[Stored items from a collection]
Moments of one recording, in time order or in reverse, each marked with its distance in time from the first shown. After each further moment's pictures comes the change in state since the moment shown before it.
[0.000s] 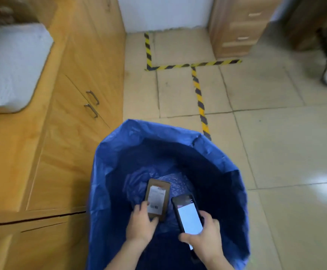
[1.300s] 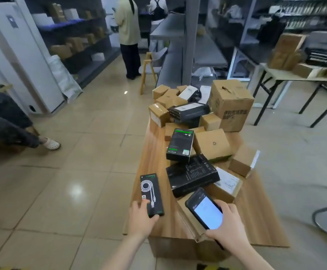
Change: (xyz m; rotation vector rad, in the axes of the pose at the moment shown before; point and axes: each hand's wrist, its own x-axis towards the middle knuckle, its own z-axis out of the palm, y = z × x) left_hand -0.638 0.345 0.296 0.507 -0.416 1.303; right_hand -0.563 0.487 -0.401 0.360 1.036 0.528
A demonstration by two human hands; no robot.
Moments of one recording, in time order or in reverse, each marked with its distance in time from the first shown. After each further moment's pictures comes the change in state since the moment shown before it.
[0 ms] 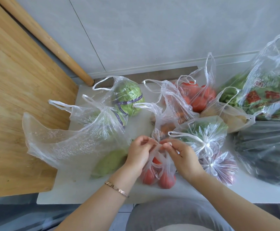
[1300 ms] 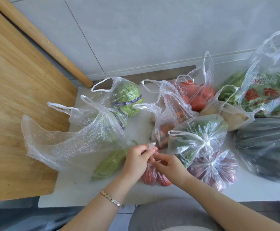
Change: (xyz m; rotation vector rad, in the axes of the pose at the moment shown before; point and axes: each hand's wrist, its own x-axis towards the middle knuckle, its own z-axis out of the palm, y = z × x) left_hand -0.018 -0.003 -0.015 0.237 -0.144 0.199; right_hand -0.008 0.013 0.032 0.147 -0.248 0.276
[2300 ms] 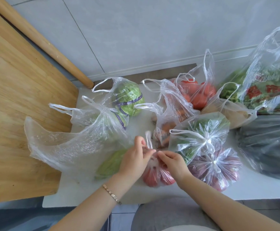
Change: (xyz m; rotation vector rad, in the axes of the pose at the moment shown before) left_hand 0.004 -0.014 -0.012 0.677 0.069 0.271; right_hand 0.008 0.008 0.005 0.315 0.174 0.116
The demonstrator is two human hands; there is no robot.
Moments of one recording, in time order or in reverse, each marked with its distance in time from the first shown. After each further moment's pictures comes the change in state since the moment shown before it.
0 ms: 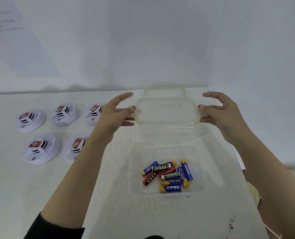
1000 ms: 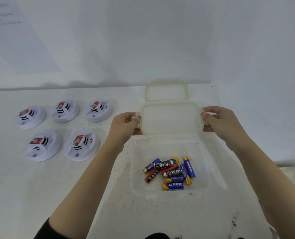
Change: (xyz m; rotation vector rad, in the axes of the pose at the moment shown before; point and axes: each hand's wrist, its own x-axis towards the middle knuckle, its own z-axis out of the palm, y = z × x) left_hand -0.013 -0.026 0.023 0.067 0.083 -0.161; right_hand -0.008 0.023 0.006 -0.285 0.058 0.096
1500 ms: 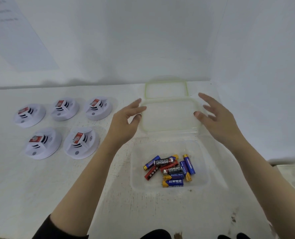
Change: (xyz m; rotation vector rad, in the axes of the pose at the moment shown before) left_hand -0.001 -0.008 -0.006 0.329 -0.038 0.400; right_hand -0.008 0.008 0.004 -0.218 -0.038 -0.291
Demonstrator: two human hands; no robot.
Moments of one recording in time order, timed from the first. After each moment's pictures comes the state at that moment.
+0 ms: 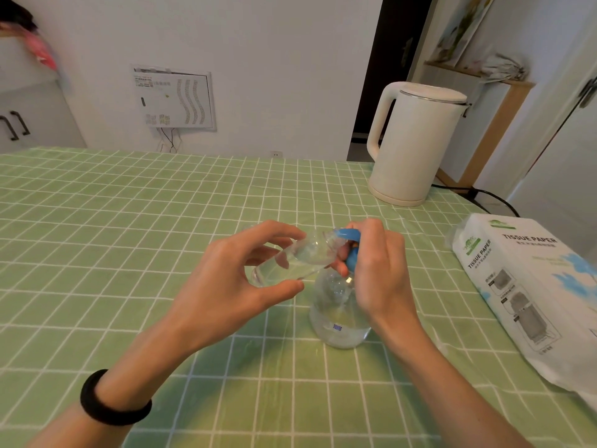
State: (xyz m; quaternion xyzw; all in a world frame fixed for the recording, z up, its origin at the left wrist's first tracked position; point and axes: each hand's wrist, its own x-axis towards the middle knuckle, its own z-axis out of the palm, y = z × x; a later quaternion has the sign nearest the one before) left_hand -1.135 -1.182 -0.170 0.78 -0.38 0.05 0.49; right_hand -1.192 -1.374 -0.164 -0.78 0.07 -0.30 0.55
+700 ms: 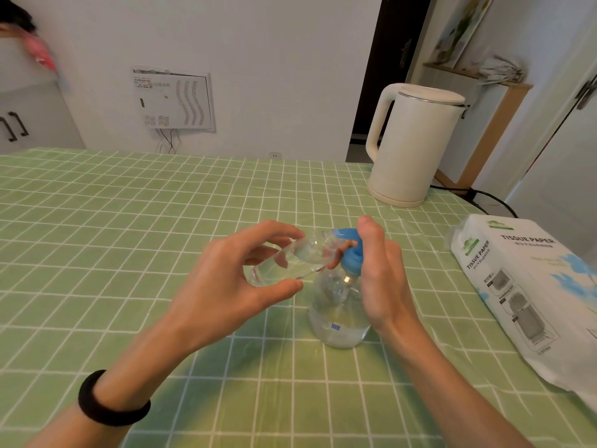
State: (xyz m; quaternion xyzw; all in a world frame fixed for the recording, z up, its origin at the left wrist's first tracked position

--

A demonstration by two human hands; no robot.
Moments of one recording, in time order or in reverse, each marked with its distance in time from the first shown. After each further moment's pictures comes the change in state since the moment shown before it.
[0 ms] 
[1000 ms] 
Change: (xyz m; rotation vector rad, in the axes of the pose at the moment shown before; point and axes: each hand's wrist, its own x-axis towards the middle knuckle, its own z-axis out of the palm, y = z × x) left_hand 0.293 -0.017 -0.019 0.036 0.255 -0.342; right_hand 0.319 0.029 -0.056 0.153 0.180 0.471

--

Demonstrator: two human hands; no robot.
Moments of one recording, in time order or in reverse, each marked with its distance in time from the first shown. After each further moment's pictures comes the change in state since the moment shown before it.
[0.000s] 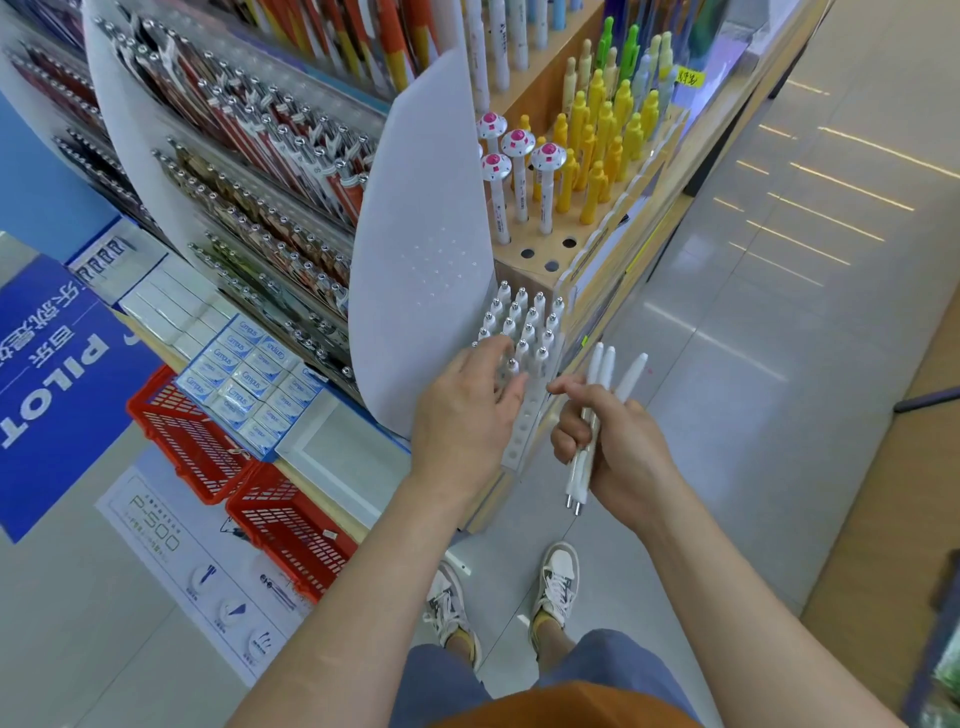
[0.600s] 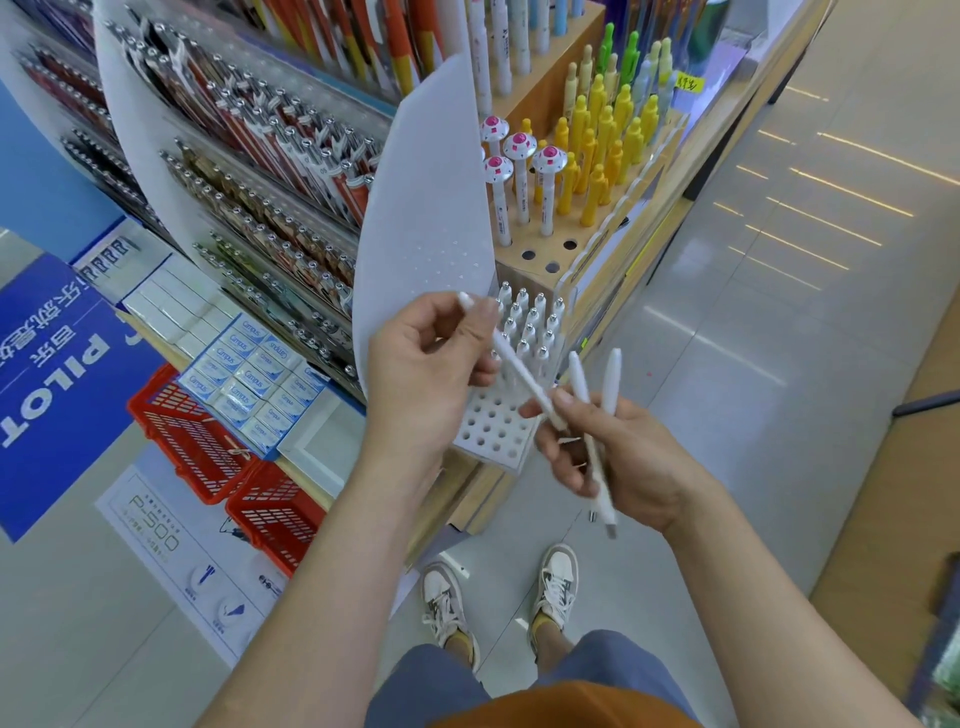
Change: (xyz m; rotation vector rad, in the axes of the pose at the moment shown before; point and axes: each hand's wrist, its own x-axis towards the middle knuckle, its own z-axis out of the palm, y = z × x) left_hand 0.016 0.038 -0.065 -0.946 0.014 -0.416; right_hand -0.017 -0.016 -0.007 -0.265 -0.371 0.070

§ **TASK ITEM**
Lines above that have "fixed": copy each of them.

§ **OUTPUT OF THE EXERCISE**
State: (xyz m; quaternion xyzw; all in a world frame fixed for the recording, z up, its origin at the left wrist's first tracked position; point and axes: each hand's wrist, its own x-axis towards the middle knuckle, its own z-axis out of the palm, y = z × x; a later quaternion has the sign nearest the one before) left_hand -1.135 -1.182 -0.170 0.78 -0.38 0.05 0.49; right_hand -1.192 -1.374 -0.164 -0.78 0.07 -0.30 0.55
State: (xyz m; quaternion xyzw; all in a world frame fixed for the recording, z up, its origin at the left wrist's first tracked position

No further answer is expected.